Jino Distasio estime que l’ajout de logements contribue à rééquilibrer le marché, mais qu’il est encore « un peu tôt » pour conclure que Winnipeg est en train de combler son manque de logements.

« Qu’est-ce qu’on construit, et est-ce que cela répond aux besoins des différents segments du marché, du plus abordable au plus luxueux? », questionne-t-il.

Même les nouvelles constructions plus coûteuses peuvent toutefois avoir un effet sur le reste du marché.

« Quand on construit du neuf, quelqu’un y emménage souvent depuis un autre logement, ce qui libère celui-ci », explique le professeur.

Un logement plus cher peut ainsi contribuer indirectement à remettre une unité existante sur le marché.

Pour répondre directement aux besoins des ménages aux revenus faibles ou modestes, Jino Distasio insiste toutefois sur la construction de logements conçus spécifiquement pour être abordables.

Il souligne que les investissements fédéraux dans ce domaine se sont renforcés au cours de la dernière décennie.

Il cite notamment la Stratégie nationale sur le logement, un plan fédéral de plus de 115 milliards $ qui finance entre autres la construction, la rénovation et le soutien au logement.

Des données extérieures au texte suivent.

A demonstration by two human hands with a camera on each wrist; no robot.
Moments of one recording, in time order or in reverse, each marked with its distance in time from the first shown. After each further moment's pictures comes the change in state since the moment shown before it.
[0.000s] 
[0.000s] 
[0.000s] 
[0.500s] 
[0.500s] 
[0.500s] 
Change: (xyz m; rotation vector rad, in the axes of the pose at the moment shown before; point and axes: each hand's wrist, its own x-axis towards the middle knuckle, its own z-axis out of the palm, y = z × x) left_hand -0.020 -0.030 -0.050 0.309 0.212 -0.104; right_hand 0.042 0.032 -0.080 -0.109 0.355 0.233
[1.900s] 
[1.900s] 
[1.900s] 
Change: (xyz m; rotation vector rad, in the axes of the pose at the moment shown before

Cet effort se poursuit avec Maisons Canada, dotée d’un investissement initial de 13 milliards $ sur cinq ans pour financer et construire davantage de logements abordables.

« Nous allons dans la bonne direction », estime-t-il.

La crise d’abordabilité touche aussi « de plus en plus les ménages à revenu moyen », souligne Jino Distasio.

Il cite notamment les premiers acheteurs, confrontés à des prix qui ont progressé plus rapidement que leurs revenus. À cela s’ajoutent les autres pressions sur le budget des ménages.

« Avec le prix élevé de la nourriture, de l’essence et l’inflation, trop de ménages vivent aujourd’hui sur le fil du rasoir en matière d’abordabilité », estime-t-il.

La SCHL ne prévoit d’ailleurs pas de recul des prix à Winnipeg. Kevin Hughes anticipe plutôt « une très légère augmentation » : le prix de vente moyen des logements passerait de 414 558 $ en 2025 à environ 424 000 $ cette année, puis 434 000 $ en 2027 et 444 000 $ en 2028.

Même une éventuelle baisse des prix ne serait toutefois pas sans conséquence.

« C’est bien de voir les prix baisser, sauf lorsqu’on est propriétaire d’une maison qui vaut soudainement moins cher », résume Jino Distasio.

Pour lui, améliorer l’abordabilité suppose aussi de trouver un équilibre afin de ne pas fragiliser les ménages déjà engagés dans des hypothèques élevées.

Un essor à confirmer

Le rythme de construction observé pendant la première moitié de l’année pourrait toutefois ne pas durer.

Bien que la SCHL prévoie une légère hausse des mises en chantier pour l’année 2026, elle anticipe un recul de 3,9 % en 2027, à 6 100 logements, puis de 3,3 % en 2028, à 5 900.

L’incertitude économique pourrait également peser sur les prochains projets.